“Let’s lift the bandstand,” Thelonious Monk used to tell his musicians. With the possible exception of Wayne Shorter, I’m not sure there’s another musician in contemporary jazz who embodies the spirit of off-the-ground music more than composer Maria Schneider. Her extraordinary 18-piece orchestra made its Detroit debut this afternoon at the Detroit International Jazz Festival under sunny skies and blessedly warmer temperatures than Saturday.
Schneider, who conducted with balletic but precise gestures, takes a great deal of inspiration from the atmosphere, wind and all things avian. “Hang Gliding,” one of the most impressive pieces today, hovered in an 11-beat meter, the irregular accents lifting the ensemble as if the players were caught in a cycle of rising thermals. Even on pieces based on earthier rhythms like a tango or a funky boogaloo, her ensemble phrasing inhabited a contrasting sphere of expression and left the impression of a band walking on air.
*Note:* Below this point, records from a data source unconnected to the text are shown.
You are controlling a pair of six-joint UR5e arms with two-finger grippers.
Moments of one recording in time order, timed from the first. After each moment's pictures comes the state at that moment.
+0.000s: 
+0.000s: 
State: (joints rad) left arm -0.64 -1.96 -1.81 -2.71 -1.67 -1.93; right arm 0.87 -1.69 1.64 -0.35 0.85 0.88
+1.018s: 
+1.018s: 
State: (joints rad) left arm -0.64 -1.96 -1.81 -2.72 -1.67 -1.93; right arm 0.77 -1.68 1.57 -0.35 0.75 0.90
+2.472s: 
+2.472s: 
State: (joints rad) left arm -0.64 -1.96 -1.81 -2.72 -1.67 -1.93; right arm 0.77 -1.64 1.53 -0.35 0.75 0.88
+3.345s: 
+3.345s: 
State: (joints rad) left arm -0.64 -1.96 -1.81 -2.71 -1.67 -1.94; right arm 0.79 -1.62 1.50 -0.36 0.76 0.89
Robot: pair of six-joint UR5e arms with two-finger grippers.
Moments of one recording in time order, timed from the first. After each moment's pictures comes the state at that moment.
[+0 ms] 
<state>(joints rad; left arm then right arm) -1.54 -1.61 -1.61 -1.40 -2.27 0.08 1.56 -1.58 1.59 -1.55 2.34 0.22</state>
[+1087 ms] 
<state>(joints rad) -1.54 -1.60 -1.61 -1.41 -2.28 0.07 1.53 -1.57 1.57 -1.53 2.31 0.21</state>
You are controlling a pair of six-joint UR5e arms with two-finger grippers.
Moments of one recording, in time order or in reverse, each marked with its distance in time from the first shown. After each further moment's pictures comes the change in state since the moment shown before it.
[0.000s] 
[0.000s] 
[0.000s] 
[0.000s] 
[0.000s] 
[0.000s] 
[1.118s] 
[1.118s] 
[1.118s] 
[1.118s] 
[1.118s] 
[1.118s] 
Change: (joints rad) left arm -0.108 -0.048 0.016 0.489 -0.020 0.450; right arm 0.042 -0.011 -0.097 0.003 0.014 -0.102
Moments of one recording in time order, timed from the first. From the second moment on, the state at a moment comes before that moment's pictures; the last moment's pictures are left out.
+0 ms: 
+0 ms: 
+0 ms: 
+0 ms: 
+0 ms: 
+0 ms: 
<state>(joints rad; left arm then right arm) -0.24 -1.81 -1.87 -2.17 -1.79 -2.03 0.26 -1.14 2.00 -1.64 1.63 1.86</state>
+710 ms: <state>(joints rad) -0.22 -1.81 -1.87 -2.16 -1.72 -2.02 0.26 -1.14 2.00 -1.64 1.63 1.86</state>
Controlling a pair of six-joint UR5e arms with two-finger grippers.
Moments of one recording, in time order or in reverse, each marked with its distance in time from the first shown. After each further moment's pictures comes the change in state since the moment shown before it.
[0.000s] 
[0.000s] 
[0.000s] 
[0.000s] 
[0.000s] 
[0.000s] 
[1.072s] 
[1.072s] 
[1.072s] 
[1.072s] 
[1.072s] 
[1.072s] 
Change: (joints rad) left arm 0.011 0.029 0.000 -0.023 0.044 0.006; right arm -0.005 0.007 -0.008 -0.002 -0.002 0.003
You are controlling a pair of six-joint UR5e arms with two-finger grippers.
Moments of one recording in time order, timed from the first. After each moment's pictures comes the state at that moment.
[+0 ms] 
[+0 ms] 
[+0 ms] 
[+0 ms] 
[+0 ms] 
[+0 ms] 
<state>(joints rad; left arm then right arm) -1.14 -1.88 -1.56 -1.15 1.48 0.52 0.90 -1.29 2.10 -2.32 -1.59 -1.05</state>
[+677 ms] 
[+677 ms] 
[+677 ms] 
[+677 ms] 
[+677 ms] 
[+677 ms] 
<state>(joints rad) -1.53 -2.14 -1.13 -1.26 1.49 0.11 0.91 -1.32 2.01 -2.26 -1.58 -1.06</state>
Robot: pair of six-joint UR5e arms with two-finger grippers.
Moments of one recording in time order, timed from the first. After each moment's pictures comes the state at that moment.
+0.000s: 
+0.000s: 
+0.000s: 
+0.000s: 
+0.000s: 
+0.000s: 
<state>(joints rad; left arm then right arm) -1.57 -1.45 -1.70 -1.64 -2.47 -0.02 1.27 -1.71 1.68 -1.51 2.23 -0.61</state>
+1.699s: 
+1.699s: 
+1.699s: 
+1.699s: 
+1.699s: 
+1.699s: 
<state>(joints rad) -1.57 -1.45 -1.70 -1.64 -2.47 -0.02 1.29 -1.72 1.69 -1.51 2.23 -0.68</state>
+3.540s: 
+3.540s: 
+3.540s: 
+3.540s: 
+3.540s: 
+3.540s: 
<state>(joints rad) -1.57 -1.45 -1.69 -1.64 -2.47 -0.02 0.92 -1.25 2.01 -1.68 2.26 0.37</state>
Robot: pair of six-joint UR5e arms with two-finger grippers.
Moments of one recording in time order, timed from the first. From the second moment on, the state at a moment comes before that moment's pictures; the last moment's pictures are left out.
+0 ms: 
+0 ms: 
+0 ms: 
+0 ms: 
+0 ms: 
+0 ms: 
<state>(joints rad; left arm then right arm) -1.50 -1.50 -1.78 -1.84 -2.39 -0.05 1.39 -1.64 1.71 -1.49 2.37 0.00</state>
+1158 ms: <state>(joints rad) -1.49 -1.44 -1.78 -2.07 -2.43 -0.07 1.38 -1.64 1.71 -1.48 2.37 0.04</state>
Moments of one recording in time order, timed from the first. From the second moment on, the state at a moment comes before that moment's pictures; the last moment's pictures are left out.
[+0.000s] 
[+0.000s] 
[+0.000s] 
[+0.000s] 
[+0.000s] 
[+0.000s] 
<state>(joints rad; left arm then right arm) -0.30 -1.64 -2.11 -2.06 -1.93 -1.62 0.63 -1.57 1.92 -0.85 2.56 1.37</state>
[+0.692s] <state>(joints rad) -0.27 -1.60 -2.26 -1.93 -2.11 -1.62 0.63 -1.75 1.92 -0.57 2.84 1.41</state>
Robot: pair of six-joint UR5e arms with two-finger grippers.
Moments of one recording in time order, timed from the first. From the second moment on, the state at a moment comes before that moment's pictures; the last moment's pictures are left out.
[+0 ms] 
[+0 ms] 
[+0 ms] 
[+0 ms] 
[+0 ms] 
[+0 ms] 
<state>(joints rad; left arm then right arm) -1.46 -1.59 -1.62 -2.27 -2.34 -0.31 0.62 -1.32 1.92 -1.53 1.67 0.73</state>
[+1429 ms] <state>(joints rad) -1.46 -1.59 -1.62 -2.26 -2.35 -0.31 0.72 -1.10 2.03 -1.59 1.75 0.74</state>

Schneider likes vamps, modal suspensions, rubato, pastel colors, malleable forms, Spanish and Latin rhythms and gleaming, impressionistic harmonies. Her inventive orchestrations favor surprising blends of muted brass, flugel horns, flutes, clarinets, bass clarinet, guitar and accordion. A piece like “Concert in the Garden” took a small amount of thematic material and developed it with symphonic complexity; textures morphed organically, foreground and background danced in constant motion and the improvising soloists were deployed in concerto-fashion to further the implications of the written material.